No tenía pistas… nada más que una situación desesperada.

Y aun así, Zeon no estaba desanimado.

Porque tenía una forma de encontrarlos.

Sacando la mano hacia su subespacio, Zeon extrajo una gema negra.

Era un regalo de Urtian, el nuevo maestro de la Fortaleza de Hierro.

Cuando Urtian era un carroñero, él y su grupo utilizaban estas gemas negras como medio de comunicación.

‘Si le infundo maná, debería revelar los nidos de los carroñeros.’

Zeon sabía que los carroñeros tenían escondites secretos por todo Neo Seúl y los barrios bajos.

Si Hassim y los suyos habían escapado por las alcantarillas, el único lugar lógico para esconderse era uno de esos nidos ocultos.

Tsssssss.

Cuando Zeon canalizó maná en la gema, esta se volvió de un azul profundo y brillante.

Llevándola a su ojo, miró a través de ella como si fuera una lente.

‘Si esto funciona, debería ver sus marcas.’

Zeon deambuló por el distrito norte, escaneando cada callejón y rincón a través de la gema.

A través de su lente, el mundo entero se veía azul, como si mirara por unas gafas teñidas.

Caminó un buen rato, inspeccionando con cuidado su entorno.

Entonces, en la boca de un callejón oscuro, se detuvo.

—Aquí estás.

Al fondo del callejón, en la puerta de un edificio viejo, había una imagen tenue: un símbolo que se asemejaba a un nido de pájaros.

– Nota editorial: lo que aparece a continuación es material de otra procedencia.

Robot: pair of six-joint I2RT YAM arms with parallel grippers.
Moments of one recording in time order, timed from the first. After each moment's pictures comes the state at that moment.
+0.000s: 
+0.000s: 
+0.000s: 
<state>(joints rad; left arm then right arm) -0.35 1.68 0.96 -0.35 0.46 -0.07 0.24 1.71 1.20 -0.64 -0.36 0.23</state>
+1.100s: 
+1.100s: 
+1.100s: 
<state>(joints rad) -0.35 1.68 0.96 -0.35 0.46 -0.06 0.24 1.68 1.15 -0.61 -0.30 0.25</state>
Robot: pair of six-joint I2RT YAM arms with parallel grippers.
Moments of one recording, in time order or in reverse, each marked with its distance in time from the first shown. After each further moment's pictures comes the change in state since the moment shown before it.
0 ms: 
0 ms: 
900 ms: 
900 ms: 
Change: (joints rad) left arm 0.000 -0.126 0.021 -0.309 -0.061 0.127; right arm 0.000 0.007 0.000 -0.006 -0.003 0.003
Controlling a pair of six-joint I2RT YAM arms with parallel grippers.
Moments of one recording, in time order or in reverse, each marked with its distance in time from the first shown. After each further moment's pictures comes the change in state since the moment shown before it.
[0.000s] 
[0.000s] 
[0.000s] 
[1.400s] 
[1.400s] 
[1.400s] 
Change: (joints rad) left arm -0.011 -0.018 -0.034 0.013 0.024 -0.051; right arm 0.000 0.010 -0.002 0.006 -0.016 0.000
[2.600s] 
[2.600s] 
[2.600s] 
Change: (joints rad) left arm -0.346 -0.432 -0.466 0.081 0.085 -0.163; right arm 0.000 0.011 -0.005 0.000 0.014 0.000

Al bajar la gema, ya no podía verlo.

La marca solo era visible a través de la gema infundida con maná.

Esto definitivamente era un escondite de carroñeros.

¡BANG!

Zeon pateó la puerta y entró.

Asustadas, varias figuras se levantaron de golpe.

Carroñeros que habían estado descansando dentro.

—¿Qué demonios?

—¿Quién carajos eres tú?

Sus miradas se volvieron filosas, llenas de hostilidad mientras apuntaban al intruso.

Zeon miró alrededor del escondite y murmuró:

—Parece que este es un buen lugar para empezar.